» Your task: How many lines of the records hold the string "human"? Reply with the number alone.

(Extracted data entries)
☆ ☆ ☆

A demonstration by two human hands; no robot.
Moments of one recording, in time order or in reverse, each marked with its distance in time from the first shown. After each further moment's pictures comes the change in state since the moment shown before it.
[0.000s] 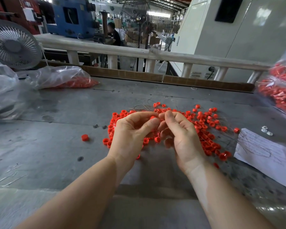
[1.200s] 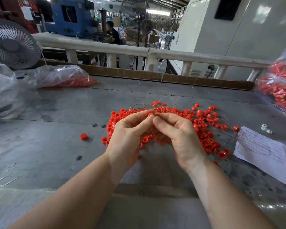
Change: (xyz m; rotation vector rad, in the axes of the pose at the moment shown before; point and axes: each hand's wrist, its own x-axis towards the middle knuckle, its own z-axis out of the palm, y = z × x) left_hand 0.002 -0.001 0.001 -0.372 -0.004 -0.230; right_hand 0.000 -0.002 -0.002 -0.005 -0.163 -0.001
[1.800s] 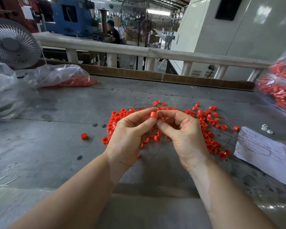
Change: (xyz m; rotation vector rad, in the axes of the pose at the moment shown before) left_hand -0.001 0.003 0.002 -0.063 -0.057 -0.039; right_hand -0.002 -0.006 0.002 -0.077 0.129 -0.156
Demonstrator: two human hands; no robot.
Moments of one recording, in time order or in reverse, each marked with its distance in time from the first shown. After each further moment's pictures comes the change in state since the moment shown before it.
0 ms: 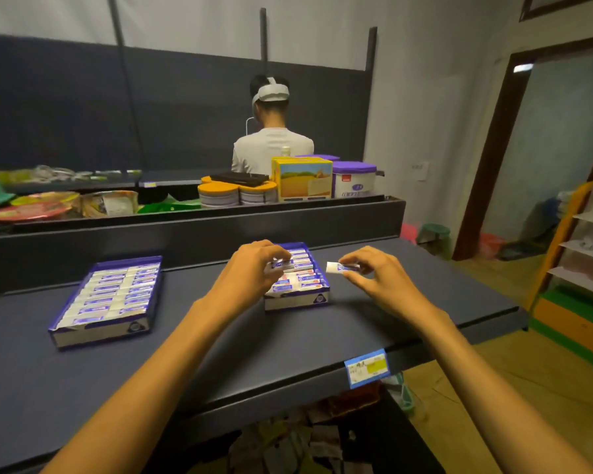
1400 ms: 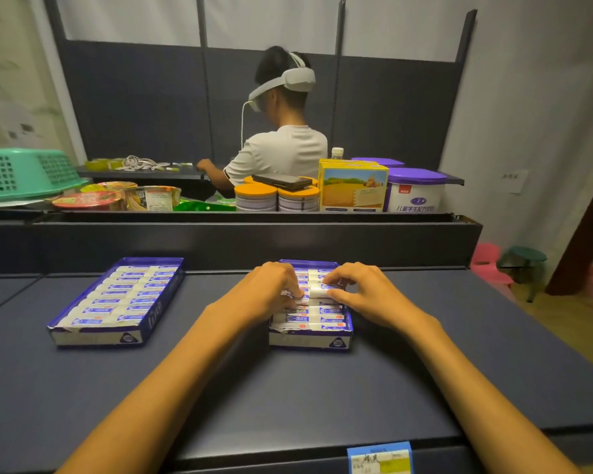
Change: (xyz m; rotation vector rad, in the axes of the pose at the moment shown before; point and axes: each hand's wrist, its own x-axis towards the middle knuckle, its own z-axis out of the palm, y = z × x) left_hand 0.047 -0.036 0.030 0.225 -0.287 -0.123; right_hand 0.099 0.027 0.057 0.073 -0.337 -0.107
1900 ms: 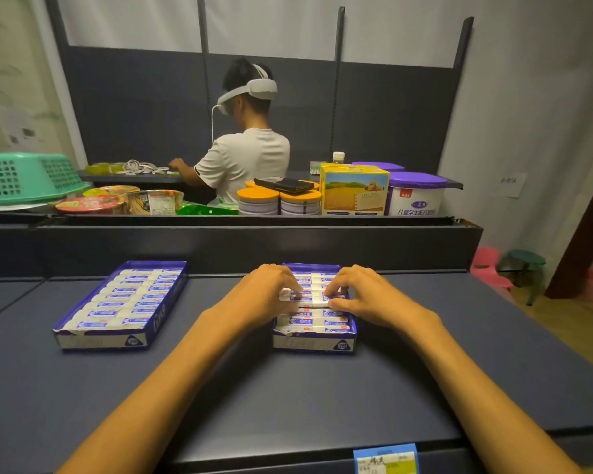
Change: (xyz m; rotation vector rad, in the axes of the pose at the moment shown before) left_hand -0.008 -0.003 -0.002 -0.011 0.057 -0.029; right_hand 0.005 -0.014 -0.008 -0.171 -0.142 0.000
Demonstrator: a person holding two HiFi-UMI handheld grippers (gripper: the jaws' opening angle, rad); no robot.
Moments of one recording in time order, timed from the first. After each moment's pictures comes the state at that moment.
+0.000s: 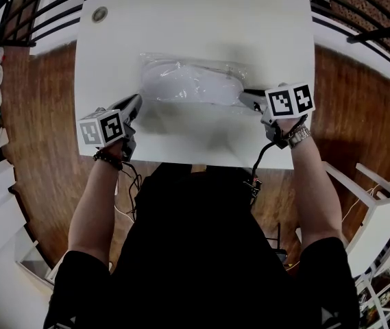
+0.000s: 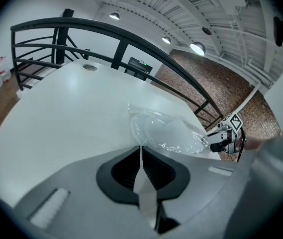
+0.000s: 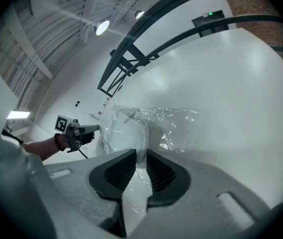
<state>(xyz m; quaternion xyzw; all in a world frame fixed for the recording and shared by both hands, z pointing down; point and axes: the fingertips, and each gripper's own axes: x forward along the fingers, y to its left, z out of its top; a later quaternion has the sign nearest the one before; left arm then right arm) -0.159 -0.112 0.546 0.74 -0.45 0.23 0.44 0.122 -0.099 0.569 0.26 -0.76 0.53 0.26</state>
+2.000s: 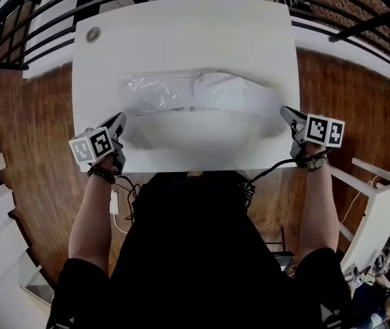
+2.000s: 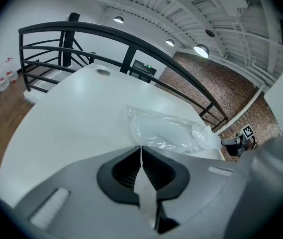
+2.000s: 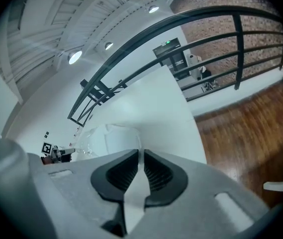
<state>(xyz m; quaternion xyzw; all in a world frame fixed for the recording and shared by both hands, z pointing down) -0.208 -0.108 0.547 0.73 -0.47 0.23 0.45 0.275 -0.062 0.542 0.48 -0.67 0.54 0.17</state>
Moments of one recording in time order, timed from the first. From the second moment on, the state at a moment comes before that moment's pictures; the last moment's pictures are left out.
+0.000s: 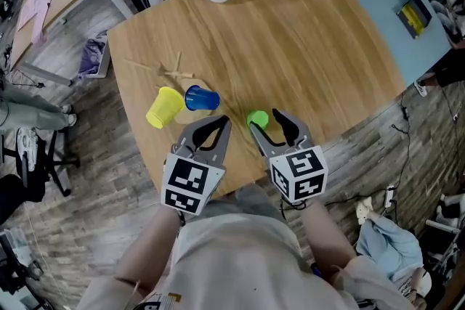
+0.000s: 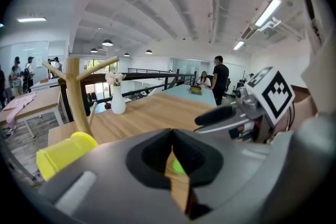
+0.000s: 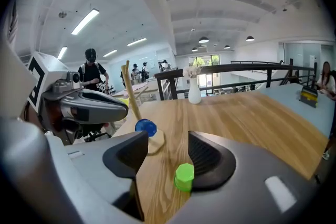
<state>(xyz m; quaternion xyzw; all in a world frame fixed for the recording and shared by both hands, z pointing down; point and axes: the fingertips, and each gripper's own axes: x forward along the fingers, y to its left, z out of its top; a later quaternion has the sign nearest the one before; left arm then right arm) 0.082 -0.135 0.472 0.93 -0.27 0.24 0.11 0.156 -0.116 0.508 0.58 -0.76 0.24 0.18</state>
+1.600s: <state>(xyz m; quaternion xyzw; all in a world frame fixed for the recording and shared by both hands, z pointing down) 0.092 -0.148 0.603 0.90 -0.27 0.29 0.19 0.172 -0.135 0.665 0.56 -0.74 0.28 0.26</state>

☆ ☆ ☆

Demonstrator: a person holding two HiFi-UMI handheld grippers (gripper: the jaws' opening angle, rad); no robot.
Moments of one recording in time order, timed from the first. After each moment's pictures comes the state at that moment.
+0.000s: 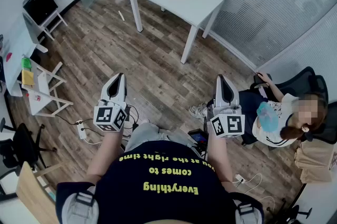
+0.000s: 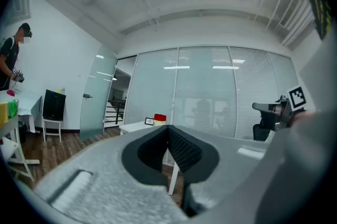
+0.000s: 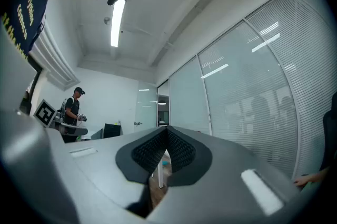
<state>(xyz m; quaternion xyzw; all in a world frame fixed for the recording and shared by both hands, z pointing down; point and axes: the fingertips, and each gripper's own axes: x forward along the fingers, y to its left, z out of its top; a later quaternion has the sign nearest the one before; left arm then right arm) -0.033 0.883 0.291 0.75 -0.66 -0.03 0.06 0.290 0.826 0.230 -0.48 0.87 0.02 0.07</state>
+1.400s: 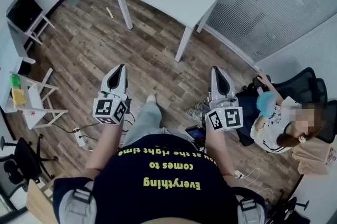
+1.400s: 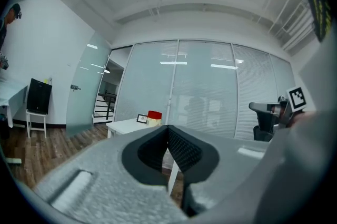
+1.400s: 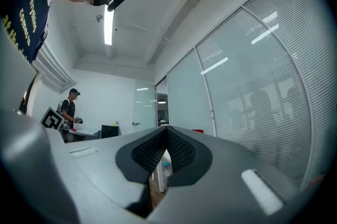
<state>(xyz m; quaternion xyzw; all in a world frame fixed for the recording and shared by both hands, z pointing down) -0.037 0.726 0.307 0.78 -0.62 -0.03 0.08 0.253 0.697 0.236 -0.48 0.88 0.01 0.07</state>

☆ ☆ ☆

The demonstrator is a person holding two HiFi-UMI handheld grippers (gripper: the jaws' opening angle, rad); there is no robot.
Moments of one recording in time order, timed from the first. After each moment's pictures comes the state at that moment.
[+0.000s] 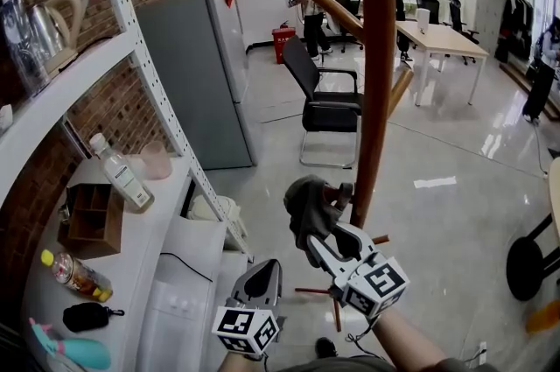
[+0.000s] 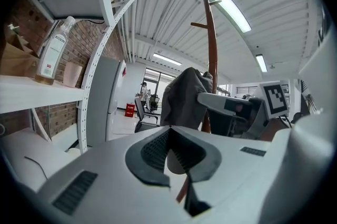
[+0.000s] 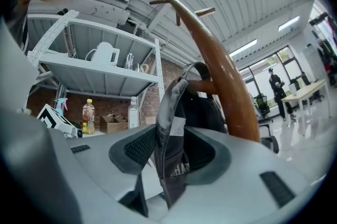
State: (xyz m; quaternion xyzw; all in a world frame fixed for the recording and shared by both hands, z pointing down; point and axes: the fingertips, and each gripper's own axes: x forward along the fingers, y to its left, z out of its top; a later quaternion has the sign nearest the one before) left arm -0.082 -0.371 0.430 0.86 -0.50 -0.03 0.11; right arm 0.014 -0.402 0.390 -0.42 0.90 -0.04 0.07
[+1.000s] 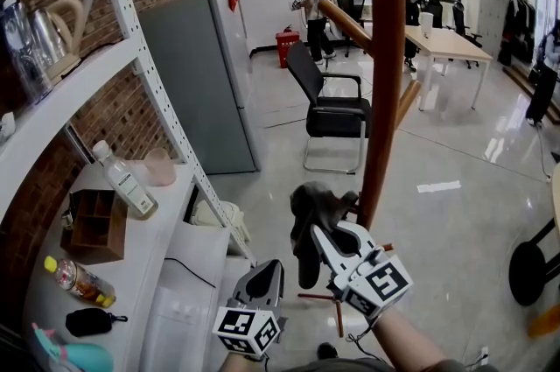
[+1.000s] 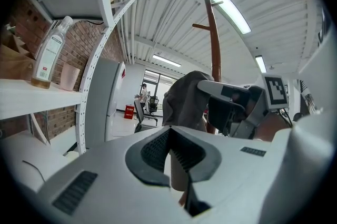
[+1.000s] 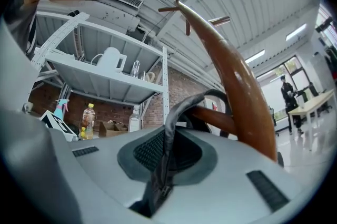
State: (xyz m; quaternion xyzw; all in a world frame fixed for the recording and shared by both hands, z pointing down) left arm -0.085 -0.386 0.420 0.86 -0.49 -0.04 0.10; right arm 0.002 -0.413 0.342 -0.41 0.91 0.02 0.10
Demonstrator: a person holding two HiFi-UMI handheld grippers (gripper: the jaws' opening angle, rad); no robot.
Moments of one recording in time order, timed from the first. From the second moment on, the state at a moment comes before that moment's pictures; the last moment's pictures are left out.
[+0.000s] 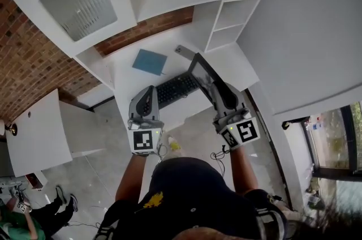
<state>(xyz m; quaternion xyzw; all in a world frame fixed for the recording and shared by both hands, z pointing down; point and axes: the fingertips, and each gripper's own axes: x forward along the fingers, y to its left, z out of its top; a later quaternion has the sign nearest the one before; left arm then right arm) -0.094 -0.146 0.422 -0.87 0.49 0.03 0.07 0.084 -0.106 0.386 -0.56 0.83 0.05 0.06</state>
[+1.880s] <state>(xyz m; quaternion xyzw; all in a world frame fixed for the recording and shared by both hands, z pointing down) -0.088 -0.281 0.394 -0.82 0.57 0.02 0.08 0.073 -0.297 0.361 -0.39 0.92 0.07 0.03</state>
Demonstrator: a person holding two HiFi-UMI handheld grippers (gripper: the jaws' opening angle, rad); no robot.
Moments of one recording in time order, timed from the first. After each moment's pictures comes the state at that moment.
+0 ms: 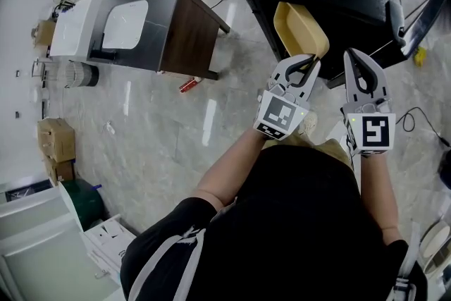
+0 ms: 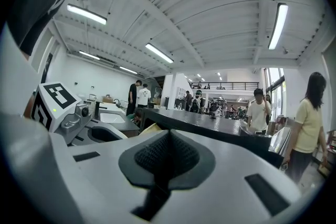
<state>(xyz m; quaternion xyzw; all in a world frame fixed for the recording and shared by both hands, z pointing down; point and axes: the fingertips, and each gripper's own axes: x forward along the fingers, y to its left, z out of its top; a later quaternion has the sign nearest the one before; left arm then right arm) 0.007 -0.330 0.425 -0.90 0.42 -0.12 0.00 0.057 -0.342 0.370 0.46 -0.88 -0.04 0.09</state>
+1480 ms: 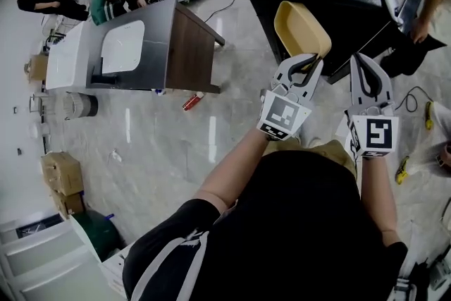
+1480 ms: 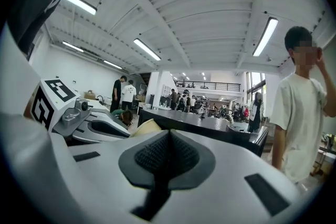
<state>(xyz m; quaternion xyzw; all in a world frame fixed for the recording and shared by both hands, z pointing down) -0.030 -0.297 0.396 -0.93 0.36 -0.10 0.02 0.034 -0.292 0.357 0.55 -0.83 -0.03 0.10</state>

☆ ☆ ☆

» Answer for the task: 2